- **WORK INSTRUCTIONS**
Take the line that has "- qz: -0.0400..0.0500" and all the lines that come after it in the records, and write them out again exactly. Add no other line.

[Recorded data]
┌──
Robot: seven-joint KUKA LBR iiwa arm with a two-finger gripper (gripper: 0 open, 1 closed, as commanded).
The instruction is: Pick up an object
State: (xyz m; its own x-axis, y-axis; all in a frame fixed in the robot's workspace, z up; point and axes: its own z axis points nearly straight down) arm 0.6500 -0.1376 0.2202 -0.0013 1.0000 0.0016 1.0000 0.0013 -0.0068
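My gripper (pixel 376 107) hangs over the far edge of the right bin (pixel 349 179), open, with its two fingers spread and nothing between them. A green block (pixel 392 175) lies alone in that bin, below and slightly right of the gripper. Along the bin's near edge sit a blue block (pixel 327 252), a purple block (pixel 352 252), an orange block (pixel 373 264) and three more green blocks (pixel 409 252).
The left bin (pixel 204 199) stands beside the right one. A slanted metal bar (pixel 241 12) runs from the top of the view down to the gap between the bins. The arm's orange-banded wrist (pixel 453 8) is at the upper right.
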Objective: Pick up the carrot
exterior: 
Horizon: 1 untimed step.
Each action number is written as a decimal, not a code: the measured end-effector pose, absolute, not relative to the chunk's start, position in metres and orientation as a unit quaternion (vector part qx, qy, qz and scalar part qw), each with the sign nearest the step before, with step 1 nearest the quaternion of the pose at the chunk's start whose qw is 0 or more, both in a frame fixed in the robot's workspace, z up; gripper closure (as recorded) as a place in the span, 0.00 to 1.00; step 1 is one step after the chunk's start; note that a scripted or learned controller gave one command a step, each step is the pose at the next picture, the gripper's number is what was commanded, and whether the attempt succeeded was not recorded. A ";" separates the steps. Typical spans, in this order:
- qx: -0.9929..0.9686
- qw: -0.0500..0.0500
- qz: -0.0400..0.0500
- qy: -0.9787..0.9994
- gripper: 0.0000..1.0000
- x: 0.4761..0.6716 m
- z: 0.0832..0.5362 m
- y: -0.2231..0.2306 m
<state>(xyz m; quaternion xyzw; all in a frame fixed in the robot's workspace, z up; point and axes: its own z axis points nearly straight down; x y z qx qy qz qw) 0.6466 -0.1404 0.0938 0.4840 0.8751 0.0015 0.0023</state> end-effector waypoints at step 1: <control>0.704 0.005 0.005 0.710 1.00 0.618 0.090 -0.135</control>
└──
- **EXERCISE SOLUTION**
- qz: -0.0400..0.0500
- qy: -0.9787..0.9994
- gripper: 0.0000..1.0000
- x: 0.4761..0.6716 m
- z: 0.0832..0.5362 m
- y: -0.2231..0.2306 m
<state>(xyz m; quaternion xyzw; all in a frame fixed in the robot's workspace, z up; point and axes: its own z axis points nearly straight down; x y z qx qy qz qw) 0.6466 -0.1404 0.0938 0.4840 0.8751 0.0015 0.0023</state> end-effector waypoints at step 1: <control>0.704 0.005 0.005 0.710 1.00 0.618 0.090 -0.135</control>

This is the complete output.